TRY IT
The listing below is to be reproduced in full, character for character.

=== Begin Enclosure ===

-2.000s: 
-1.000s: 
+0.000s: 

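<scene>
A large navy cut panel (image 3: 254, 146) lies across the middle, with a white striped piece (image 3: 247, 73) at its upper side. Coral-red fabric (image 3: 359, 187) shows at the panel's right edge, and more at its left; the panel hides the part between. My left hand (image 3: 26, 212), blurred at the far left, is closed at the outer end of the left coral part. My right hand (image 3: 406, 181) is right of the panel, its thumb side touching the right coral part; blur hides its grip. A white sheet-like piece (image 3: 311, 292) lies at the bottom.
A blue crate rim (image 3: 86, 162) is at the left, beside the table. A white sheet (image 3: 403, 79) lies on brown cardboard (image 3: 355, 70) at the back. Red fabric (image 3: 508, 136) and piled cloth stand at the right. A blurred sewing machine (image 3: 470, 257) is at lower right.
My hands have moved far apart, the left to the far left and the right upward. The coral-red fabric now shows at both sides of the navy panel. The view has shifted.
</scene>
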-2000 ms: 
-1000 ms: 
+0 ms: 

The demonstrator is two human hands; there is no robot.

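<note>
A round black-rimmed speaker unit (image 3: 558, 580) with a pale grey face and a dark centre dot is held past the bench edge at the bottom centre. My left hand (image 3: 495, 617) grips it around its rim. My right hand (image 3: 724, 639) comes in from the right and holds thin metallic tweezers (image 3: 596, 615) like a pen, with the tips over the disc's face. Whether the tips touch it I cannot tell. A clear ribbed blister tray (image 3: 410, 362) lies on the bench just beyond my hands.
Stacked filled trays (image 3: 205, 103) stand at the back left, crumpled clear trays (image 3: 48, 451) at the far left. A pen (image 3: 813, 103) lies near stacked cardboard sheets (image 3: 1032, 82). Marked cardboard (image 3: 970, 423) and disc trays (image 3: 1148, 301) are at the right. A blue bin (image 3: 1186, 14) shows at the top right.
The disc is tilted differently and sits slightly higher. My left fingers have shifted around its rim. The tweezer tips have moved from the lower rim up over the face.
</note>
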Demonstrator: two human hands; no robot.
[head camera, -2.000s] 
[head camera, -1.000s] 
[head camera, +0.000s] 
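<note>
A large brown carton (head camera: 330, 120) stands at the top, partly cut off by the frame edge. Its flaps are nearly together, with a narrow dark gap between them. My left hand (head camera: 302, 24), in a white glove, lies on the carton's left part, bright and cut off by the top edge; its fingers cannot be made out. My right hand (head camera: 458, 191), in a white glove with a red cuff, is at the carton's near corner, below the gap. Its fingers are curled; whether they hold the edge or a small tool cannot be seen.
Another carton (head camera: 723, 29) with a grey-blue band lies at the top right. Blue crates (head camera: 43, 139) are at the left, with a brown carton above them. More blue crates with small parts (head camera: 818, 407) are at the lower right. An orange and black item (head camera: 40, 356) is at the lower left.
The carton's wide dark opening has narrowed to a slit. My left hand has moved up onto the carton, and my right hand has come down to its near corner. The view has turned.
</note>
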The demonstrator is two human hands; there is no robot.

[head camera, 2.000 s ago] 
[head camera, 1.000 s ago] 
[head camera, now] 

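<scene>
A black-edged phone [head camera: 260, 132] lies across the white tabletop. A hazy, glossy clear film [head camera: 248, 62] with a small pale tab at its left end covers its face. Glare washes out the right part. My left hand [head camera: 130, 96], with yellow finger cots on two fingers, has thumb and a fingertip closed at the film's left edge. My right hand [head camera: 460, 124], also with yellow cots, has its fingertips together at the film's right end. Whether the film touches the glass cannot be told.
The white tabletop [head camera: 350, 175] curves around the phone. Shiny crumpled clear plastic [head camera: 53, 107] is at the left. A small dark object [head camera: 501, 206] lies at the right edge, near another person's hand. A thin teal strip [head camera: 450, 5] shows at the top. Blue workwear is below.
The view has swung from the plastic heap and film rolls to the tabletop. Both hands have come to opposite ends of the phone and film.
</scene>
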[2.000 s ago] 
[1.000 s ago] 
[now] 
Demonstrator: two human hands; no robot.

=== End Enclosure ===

EXERCISE RESULT
-2.000s: 
-1.000s: 
+0.000s: 

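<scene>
A large navy cut panel (image 3: 254, 146) lies across the middle, with a white striped piece (image 3: 247, 73) at its upper side. Coral-red fabric (image 3: 359, 187) shows at the panel's right edge, and more at its left; the panel hides the part between. My left hand (image 3: 26, 212), blurred at the far left, is closed at the outer end of the left coral part. My right hand (image 3: 406, 181) is right of the panel, its thumb side touching the right coral part; blur hides its grip. A white sheet-like piece (image 3: 311, 292) lies at the bottom.
A blue crate rim (image 3: 86, 162) is at the left, beside the table. A white sheet (image 3: 403, 79) lies on brown cardboard (image 3: 355, 70) at the back. Red fabric (image 3: 508, 136) and piled cloth stand at the right. A blurred sewing machine (image 3: 470, 257) is at lower right.
My hands have moved far apart, the left to the far left and the right upward. The coral-red fabric now shows at both sides of the navy panel. The view has shifted.
</scene>
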-2000 ms: 
-1000 ms: 
+0 ms: 

The demonstrator is two human hands; there is no robot.

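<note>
A round black-rimmed speaker unit (image 3: 558, 580) with a pale grey face and a dark centre dot is held past the bench edge at the bottom centre. My left hand (image 3: 495, 617) grips it around its rim. My right hand (image 3: 724, 639) comes in from the right and holds thin metallic tweezers (image 3: 596, 615) like a pen, with the tips over the disc's face. Whether the tips touch it I cannot tell. A clear ribbed blister tray (image 3: 410, 362) lies on the bench just beyond my hands.
Stacked filled trays (image 3: 205, 103) stand at the back left, crumpled clear trays (image 3: 48, 451) at the far left. A pen (image 3: 813, 103) lies near stacked cardboard sheets (image 3: 1032, 82). Marked cardboard (image 3: 970, 423) and disc trays (image 3: 1148, 301) are at the right. A blue bin (image 3: 1186, 14) shows at the top right.
The disc is tilted differently and sits slightly higher. My left fingers have shifted around its rim. The tweezer tips have moved from the lower rim up over the face.
</note>
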Demonstrator: two human hands; no robot.
[head camera, -2.000s] 
[head camera, -1.000s] 
[head camera, +0.000s] 
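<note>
A large brown carton (head camera: 330, 120) stands at the top, partly cut off by the frame edge. Its flaps are nearly together, with a narrow dark gap between them. My left hand (head camera: 302, 24), in a white glove, lies on the carton's left part, bright and cut off by the top edge; its fingers cannot be made out. My right hand (head camera: 458, 191), in a white glove with a red cuff, is at the carton's near corner, below the gap. Its fingers are curled; whether they hold the edge or a small tool cannot be seen.
Another carton (head camera: 723, 29) with a grey-blue band lies at the top right. Blue crates (head camera: 43, 139) are at the left, with a brown carton above them. More blue crates with small parts (head camera: 818, 407) are at the lower right. An orange and black item (head camera: 40, 356) is at the lower left.
The carton's wide dark opening has narrowed to a slit. My left hand has moved up onto the carton, and my right hand has come down to its near corner. The view has turned.
</note>
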The demonstrator is two human hands; there is no robot.

[head camera, 2.000 s ago] 
[head camera, 1.000 s ago] 
[head camera, now] 

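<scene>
A black-edged phone [head camera: 260, 132] lies across the white tabletop. A hazy, glossy clear film [head camera: 248, 62] with a small pale tab at its left end covers its face. Glare washes out the right part. My left hand [head camera: 130, 96], with yellow finger cots on two fingers, has thumb and a fingertip closed at the film's left edge. My right hand [head camera: 460, 124], also with yellow cots, has its fingertips together at the film's right end. Whether the film touches the glass cannot be told.
The white tabletop [head camera: 350, 175] curves around the phone. Shiny crumpled clear plastic [head camera: 53, 107] is at the left. A small dark object [head camera: 501, 206] lies at the right edge, near another person's hand. A thin teal strip [head camera: 450, 5] shows at the top. Blue workwear is below.
The view has swung from the plastic heap and film rolls to the tabletop. Both hands have come to opposite ends of the phone and film.
</scene>
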[2.000 s ago] 
[1.000 s ago] 
[now] 
Demonstrator: two human hands; no robot.

That concludes the output.